## YOUR OBJECTIVE:
Look through the material below, count the lines containing the word "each", and state only the count.

## DATASET CONTENT:
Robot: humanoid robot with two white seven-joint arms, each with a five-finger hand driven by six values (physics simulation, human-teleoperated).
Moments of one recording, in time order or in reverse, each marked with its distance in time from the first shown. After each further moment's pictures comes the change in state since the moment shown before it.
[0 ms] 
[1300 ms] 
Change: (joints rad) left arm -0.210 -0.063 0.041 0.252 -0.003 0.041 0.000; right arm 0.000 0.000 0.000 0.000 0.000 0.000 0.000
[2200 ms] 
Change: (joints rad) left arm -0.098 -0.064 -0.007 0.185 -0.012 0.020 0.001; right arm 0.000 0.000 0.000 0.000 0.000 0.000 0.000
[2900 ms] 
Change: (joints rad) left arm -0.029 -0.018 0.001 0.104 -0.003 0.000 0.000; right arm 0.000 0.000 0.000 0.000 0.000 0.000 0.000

## THE ANSWER:
2